Work request — Some lines in the listing hold the word "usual". Return each of them.

::::

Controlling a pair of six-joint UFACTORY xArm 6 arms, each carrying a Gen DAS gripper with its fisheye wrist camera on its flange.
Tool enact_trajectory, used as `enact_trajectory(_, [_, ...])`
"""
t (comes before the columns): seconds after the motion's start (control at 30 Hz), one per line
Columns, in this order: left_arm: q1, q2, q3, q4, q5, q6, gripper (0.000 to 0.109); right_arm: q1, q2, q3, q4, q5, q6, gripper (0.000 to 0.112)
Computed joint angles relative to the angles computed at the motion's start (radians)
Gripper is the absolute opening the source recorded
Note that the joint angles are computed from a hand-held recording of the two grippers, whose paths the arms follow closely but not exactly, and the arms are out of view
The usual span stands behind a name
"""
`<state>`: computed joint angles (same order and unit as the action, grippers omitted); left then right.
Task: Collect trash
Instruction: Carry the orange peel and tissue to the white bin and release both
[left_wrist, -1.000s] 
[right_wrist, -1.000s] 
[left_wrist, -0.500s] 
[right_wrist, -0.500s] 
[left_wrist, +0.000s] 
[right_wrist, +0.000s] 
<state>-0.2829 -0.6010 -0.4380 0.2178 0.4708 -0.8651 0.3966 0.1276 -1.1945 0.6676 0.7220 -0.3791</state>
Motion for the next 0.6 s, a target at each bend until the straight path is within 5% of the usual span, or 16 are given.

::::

Task solution —
The usual span stands behind a name
Motion for the next 0.6 s, a target at each bend until the straight path is within 5% of the usual span, or 16 are given.

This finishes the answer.